• 05.07.2004 12:47

  • von Marco Helgert

Jean Todt: "Wir mussten dieses Risiko eingehen"

Ferraris Teamchef über die gewagte Strategie mit vier Boxenstopps und die anhaltende Erfolgsserie von Michael Schumacher

(Motorsport-Total.com) - Jean Todt feierte am Rande des Frankreich-Grand-Prix' in Magny-Cours ein unrundes Jubiläum. Am 1. Juli 1993 trat er bei Ferrari den Posten als Teamchef an, seither stellte sich langsam aber sicher der Erfolg bei den Roten wieder ein, der in vier Siegen der Fahrerweltmeisterschaft und fünf Konstrukteurstiteln gipfelte. Auch das Rennen in Magny-Cours konnte Michael Schumacher wieder gewinnen, doch ein besonderer Erfolg sei es nicht gewesen, trotz der strategischen Schachzüge.
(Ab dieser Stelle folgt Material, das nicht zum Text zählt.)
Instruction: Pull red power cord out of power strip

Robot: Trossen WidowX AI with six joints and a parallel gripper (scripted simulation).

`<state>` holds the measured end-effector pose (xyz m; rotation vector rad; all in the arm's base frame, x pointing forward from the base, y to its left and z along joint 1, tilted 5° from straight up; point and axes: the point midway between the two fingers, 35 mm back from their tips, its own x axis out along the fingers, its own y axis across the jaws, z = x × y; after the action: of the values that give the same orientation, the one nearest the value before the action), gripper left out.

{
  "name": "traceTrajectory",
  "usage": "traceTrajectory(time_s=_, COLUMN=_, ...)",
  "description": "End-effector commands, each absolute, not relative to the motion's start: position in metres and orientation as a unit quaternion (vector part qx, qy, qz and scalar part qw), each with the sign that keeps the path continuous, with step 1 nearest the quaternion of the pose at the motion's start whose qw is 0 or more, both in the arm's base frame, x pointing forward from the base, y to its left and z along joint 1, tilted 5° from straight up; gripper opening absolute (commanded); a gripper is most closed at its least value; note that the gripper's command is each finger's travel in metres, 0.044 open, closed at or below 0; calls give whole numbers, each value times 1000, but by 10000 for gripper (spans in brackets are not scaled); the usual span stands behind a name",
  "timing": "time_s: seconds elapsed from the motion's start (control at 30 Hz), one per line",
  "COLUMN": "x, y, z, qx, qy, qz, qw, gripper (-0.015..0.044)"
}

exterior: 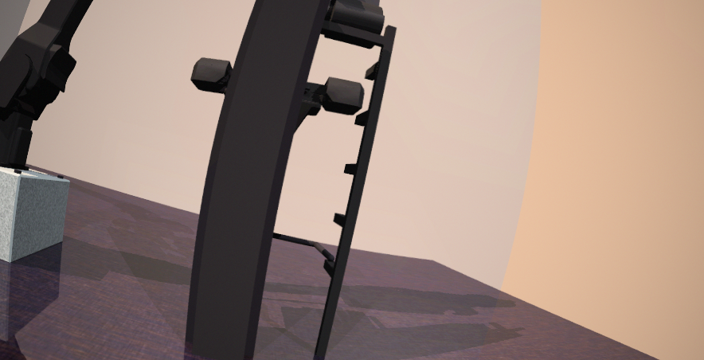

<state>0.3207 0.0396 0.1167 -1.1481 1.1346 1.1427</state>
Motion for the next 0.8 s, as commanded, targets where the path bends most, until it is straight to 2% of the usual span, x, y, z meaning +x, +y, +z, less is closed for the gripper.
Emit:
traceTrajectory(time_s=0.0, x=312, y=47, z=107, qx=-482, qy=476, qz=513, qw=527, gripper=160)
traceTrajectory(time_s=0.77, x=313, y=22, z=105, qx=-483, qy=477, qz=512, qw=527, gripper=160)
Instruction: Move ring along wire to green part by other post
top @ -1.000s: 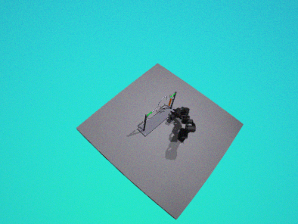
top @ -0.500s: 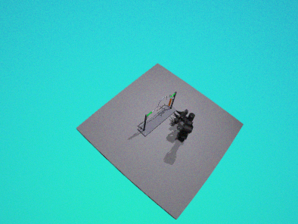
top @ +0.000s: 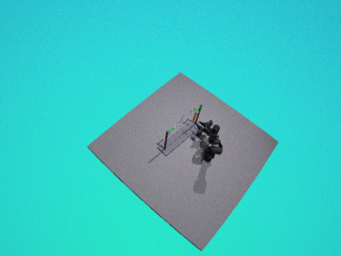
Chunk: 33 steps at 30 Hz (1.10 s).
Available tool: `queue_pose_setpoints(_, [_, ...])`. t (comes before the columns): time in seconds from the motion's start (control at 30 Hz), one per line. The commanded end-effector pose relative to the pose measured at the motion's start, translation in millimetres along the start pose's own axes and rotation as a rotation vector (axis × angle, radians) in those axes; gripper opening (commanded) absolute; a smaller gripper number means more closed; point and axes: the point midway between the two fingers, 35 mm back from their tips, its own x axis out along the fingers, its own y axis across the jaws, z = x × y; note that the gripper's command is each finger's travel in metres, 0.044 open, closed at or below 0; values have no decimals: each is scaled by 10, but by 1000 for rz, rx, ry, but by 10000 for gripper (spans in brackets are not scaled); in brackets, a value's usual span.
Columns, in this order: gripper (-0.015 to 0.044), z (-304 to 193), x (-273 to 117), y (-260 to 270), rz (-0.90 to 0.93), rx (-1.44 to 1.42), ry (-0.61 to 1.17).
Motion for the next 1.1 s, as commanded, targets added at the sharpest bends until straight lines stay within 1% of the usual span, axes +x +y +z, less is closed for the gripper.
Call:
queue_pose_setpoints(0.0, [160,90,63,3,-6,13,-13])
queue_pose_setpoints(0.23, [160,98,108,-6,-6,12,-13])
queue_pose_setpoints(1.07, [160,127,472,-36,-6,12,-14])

Titel-Bild zur News: Ferrari-Teamchef Jean Todt

Ferrari-Teamchef Jean Todt erwartet weitere enge Rennen

"Das Rennen hinterlässt keinen besonderen Geschmack", erklärte er Reportern nach dem Rennen. "Es ist ein glorreicher Sieg gewesen, wie viele andere Siege in der Vergangenheit auch. Dieser Sieg wurde unter schwierigen und engen Verhältnissen errungen, aber das macht ihn nicht herausragender als andere."#w1#

"Es war ein schwieriges Rennen", fuhr er fort, "am Ende lagen zehn Fahrer in der selben Runde." Schumacher musste hart für seinen Sieg kämpfen, denn Fernando Alonso im Renault war mehr als nur ein ernst zu nehmender Gegner. "Es ist schon eine Weile her, dass wir solch ein Rennen gesehen haben. Wir mussten eine gewagte Strategie fahren, und Rubens nahm am Ende des Rennens das Risiko eines Überholmanövers auf sich."

Strategie war von langer Hand geplant

Für besondere Aufregung sorgte dabei die Vier-Stopp-Strategie von Michael Schumacher. Um am führenden Fernando Alonso vorbeiziehen zu können, schob der Weltmeister einen zusätzlichen Halt ein, um mit wenig Benzin den nötigen Vorsprung herausfahren zu können. Jean Todt erklärte, dass diese Möglichkeit bereits weit vor dem Rennen besprochen wurden.

"Wir wussten seit Freitag, dass diese Situation möglich sein würde", so der Franzose. "Wie sich das Rennen dann entwickelte, wussten wir, dass wir diese Option haben würden. Die Entscheidung kam von den Jungs an der Boxenmauer. Es gab das Risiko, dass wir nur Zweiter werden würden, also entschieden wir uns für diese Richtung. Wir hatten gehofft, dass es aufgehen würde, und das ist es ja schließlich auch."

Weitere enge Rennen könnten folgen

"Wir mussten dieses Risiko eingehen, denn ansonsten wäre der Erfolg nicht garantiert gewesen. Niemand weiß, ob Michael Alonso hätte überholen können. Der wahrscheinlich einzige Weg, es zu schaffen, war der Versuch eines zusätzlichen Boxenstopps", fuhr er fort. Doch diesen hätte man nicht unter allen Umständen absolviert. "Wenn drei oder vier Autos nur vier, fünf oder sechs Sekunden hinter uns gewesen wären, dann hätten wir es nicht gemacht. Aber Trulli lag 20 Sekunden zurück, das hat uns geholfen."

Dabei habe der Frankreich-Grand-Prix eine Annahme bereits bestätigt. "Wir wussten, dass der zweite Teil der Saison wahrscheinlich enger werden würde, und das wird wohl auch so geschehen. Dieses Rennen war schon sehr eng", so Todt, der noch immer fürchtet, dass Michelin in Zukunft mit einem überlegenen Reifen zu einem Rennen kommt.

Jean Todt lobt die Arbeit von Bridgestone

"Wir müssen zumindest gleichwertig sein", erklärte er. "Im Moment scheint Michelin über eine Runde etwas besser zu funktionieren, aber bei der Haltbarkeit und der Konstanz ist Bridgestone besser. Wir hatten hier hohe Temperaturen. Wenn man auf das vergangene Jahr blickt, dann ist es unglaublich, wie sehr Bridgestone mit Ferrari gearbeitet hat, um die Situation zu verbessern."

Auch nach dem großartigen Sieg in Magny-Cours fühlt sich Jean Todt nicht stolzer als zuvor. "Mein Stolz ist gegenüber dem Rennen von vor zwei Wochen nicht gewachsen", so der Franzose. "Ich bin stolz, der Patron von Ferrari sein, der Führer dieses Teams. Und ich liebe alle, die in diesem Team arbeiten."